What you will do: Copy out each line of the data that holds the string "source".

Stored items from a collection

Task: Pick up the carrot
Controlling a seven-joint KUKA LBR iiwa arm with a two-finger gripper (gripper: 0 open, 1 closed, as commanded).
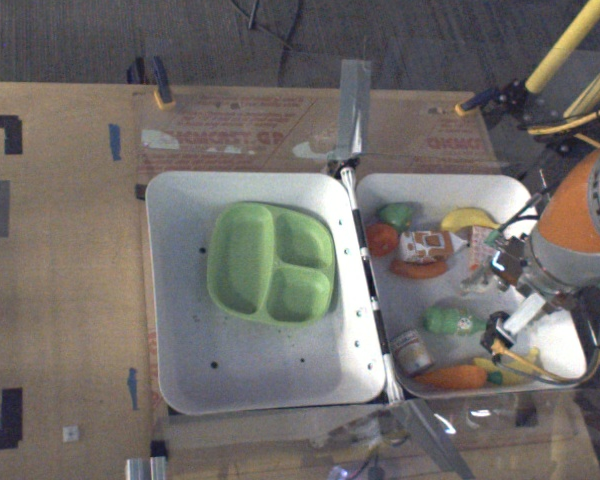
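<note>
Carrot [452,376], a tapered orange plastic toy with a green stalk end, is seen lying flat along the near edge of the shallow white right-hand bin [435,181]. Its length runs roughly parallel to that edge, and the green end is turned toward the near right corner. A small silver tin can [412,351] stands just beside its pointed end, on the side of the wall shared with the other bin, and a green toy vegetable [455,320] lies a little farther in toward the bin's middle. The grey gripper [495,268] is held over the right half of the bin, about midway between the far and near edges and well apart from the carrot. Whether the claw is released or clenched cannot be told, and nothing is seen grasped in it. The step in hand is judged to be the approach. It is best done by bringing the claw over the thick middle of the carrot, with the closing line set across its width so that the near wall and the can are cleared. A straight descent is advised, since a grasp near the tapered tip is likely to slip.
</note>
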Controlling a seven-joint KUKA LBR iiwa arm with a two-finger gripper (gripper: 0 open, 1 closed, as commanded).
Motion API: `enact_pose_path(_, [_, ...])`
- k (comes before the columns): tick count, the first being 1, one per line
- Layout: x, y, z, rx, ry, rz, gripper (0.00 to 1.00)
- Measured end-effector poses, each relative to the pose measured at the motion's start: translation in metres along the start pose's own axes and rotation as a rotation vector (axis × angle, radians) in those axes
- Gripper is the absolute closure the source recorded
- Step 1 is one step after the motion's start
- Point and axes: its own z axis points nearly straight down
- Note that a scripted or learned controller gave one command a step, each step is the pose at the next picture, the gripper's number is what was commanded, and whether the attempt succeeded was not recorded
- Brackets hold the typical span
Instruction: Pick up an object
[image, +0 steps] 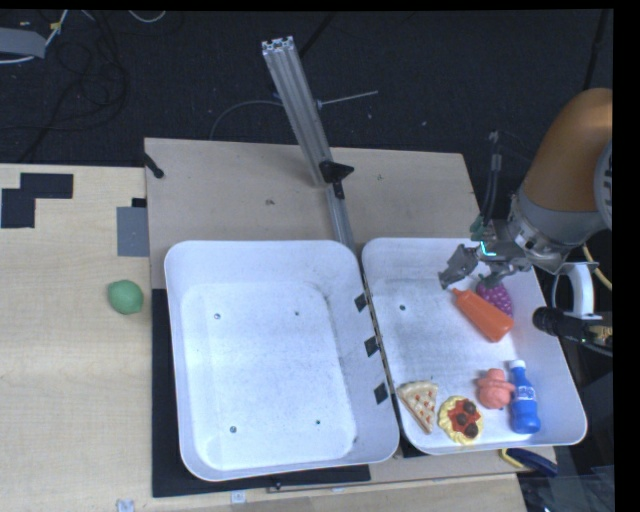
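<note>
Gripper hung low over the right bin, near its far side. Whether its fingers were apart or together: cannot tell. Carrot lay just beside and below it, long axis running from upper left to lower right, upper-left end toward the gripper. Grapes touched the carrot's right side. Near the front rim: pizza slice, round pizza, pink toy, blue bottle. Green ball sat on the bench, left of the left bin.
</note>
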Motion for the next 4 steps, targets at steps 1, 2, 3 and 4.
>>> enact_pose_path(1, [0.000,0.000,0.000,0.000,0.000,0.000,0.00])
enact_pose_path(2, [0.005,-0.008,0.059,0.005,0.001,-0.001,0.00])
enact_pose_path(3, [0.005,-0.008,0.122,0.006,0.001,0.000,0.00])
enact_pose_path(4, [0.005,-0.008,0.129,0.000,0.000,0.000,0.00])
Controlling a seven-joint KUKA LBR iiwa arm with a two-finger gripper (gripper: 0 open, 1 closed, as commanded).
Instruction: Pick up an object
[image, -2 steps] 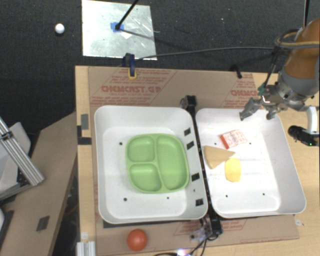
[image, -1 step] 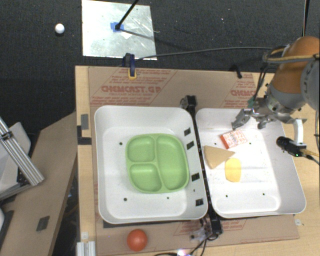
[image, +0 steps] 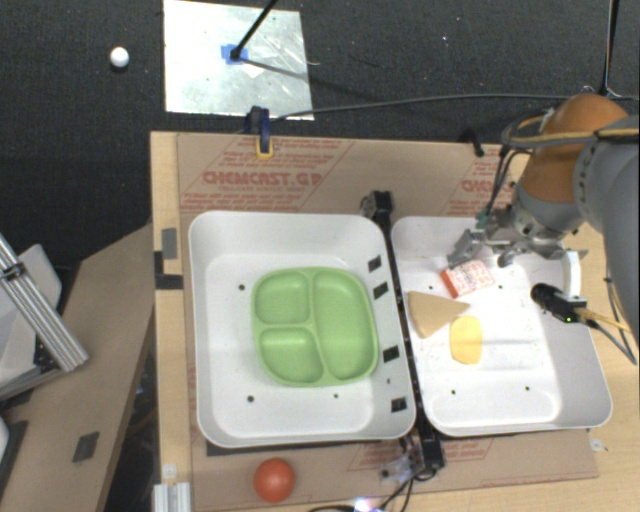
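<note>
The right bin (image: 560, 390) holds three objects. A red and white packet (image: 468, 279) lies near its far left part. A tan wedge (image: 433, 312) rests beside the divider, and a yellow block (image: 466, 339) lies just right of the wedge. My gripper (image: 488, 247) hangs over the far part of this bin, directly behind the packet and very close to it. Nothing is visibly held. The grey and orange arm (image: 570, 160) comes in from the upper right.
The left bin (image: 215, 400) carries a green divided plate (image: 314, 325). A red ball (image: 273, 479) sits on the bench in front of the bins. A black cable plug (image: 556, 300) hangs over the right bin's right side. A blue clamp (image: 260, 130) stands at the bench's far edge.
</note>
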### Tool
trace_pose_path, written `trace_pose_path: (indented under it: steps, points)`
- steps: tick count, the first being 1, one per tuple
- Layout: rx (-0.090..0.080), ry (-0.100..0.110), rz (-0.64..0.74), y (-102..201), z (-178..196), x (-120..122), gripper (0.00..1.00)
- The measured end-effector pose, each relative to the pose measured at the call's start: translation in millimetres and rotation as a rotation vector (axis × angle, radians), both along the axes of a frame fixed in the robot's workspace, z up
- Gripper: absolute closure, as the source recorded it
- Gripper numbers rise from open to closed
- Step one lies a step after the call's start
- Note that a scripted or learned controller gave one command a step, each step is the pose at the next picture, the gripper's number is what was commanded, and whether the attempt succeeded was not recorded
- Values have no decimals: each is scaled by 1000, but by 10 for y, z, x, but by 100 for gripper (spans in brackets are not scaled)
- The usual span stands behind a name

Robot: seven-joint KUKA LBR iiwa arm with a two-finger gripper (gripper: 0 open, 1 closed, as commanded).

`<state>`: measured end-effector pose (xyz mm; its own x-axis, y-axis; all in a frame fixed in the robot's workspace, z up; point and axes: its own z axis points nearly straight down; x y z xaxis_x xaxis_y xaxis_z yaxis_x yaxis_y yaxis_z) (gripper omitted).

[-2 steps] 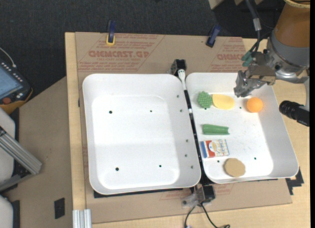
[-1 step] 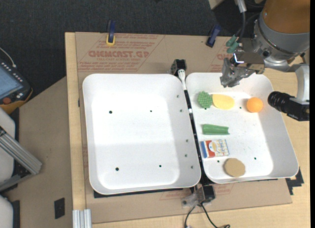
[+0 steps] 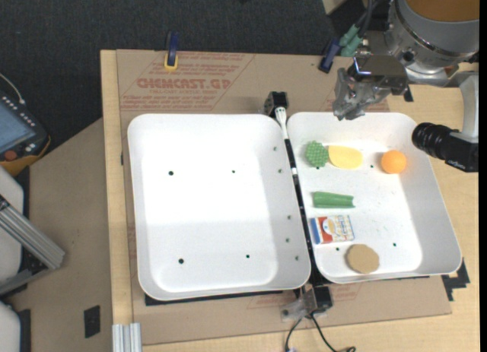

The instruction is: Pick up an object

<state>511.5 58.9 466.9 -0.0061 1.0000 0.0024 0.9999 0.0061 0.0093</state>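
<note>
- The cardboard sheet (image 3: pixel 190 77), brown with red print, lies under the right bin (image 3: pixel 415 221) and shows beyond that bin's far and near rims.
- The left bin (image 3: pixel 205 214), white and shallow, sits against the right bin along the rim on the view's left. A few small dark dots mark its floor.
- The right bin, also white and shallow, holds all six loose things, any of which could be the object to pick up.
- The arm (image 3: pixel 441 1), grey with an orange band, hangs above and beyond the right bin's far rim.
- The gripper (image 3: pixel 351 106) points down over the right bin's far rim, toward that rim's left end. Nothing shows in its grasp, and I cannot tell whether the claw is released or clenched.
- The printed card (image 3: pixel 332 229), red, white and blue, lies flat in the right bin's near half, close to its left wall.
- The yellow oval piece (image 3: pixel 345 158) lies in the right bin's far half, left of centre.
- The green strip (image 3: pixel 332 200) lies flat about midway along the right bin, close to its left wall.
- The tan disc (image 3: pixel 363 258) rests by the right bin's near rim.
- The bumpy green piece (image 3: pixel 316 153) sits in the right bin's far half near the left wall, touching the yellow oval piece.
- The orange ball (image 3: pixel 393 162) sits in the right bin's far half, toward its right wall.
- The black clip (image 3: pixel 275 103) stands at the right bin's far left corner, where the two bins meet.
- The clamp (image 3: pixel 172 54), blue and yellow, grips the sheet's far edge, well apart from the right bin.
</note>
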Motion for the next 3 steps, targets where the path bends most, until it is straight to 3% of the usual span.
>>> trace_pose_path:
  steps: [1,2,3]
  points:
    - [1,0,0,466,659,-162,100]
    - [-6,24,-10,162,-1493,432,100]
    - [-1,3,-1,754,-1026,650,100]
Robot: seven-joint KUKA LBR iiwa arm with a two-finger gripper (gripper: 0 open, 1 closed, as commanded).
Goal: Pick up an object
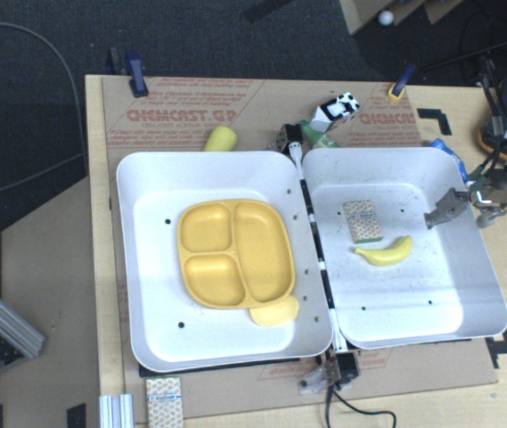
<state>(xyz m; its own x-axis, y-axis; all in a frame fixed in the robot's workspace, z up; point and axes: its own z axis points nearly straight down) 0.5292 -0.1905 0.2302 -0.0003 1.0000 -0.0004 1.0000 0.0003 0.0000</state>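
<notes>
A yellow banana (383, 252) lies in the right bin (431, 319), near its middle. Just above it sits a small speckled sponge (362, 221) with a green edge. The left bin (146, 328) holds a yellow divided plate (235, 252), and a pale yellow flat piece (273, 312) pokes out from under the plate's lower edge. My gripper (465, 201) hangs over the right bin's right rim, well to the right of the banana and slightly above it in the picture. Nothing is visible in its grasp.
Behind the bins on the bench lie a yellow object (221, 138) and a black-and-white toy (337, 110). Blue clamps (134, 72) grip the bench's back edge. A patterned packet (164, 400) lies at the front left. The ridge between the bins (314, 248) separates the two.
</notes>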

Result of this task:
- Gripper is the absolute closure the source recorded
- Gripper: absolute closure, as the source recorded it

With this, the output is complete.